* [Task to complete]
Exactly how many lines of the data below include the string "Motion"? State the number and nothing more.

______________________________

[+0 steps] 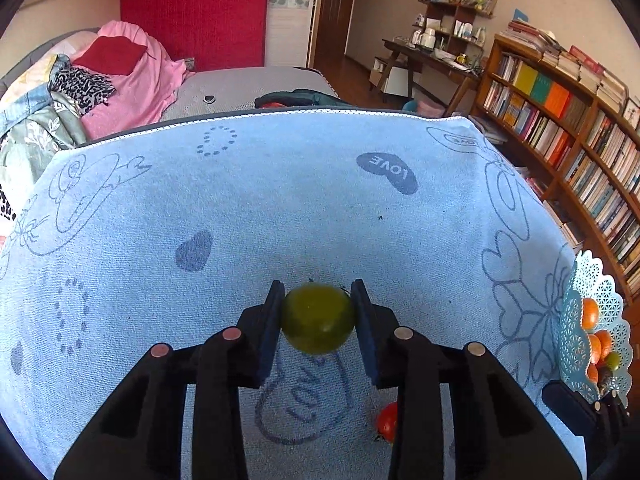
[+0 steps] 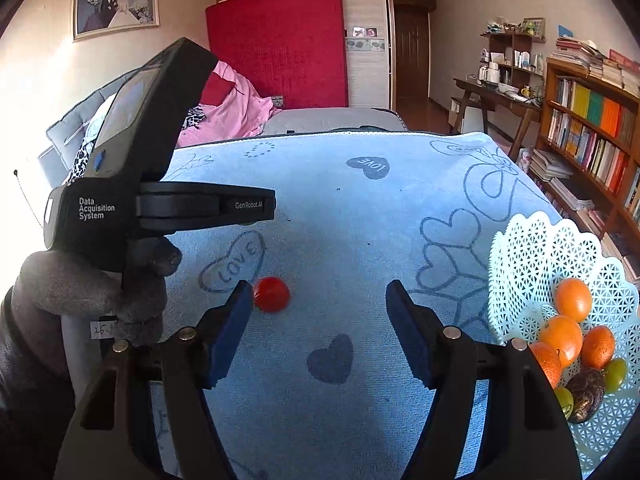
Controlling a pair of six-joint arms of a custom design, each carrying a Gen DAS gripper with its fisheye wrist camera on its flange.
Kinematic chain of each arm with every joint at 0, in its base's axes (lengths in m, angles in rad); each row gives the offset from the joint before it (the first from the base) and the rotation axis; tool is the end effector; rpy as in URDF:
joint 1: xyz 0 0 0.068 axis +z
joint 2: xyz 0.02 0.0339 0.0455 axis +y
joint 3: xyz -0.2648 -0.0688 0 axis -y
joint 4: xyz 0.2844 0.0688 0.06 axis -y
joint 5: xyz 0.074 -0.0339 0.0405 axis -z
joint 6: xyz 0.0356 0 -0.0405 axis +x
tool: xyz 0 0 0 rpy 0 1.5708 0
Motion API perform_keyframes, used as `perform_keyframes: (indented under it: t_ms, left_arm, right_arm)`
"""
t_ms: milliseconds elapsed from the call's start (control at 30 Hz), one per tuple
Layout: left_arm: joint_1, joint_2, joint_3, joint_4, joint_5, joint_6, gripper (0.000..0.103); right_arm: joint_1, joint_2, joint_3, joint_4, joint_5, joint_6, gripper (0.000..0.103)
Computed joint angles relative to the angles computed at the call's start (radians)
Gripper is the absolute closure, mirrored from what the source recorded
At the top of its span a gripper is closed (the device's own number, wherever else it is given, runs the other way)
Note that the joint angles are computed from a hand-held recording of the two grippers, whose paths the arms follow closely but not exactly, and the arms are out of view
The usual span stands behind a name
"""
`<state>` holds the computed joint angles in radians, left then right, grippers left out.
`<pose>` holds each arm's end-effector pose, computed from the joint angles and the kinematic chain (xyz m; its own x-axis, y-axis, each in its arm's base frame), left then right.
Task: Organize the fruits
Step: 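Grasp the red tomato with the right gripper while the left gripper holds the green tomato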
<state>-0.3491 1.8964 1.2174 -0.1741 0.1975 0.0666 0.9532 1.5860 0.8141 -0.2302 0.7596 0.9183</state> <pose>0.4067 -0.1555 0.1504 -0.6759 0.3155 -0.6660 0.5028 0.8582 -0.1037 0.2073 0.2495 0.1388 -0.5953 0.1568 -0.7880 0.1592 0.9844 0.0756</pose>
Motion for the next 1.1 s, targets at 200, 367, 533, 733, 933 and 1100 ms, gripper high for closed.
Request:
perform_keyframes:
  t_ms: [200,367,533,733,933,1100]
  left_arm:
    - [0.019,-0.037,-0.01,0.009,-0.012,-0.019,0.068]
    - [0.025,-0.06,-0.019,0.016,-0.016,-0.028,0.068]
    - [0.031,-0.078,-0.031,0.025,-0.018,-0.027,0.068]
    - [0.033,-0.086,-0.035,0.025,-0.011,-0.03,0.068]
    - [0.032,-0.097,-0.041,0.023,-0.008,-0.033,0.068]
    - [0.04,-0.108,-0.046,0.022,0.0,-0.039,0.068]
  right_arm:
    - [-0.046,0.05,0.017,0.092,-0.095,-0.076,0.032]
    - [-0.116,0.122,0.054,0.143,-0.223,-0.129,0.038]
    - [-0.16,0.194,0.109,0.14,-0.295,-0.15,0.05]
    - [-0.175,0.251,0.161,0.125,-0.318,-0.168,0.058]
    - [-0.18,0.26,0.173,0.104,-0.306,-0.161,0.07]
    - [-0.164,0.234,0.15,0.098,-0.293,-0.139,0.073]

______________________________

* [Exercise solution]
2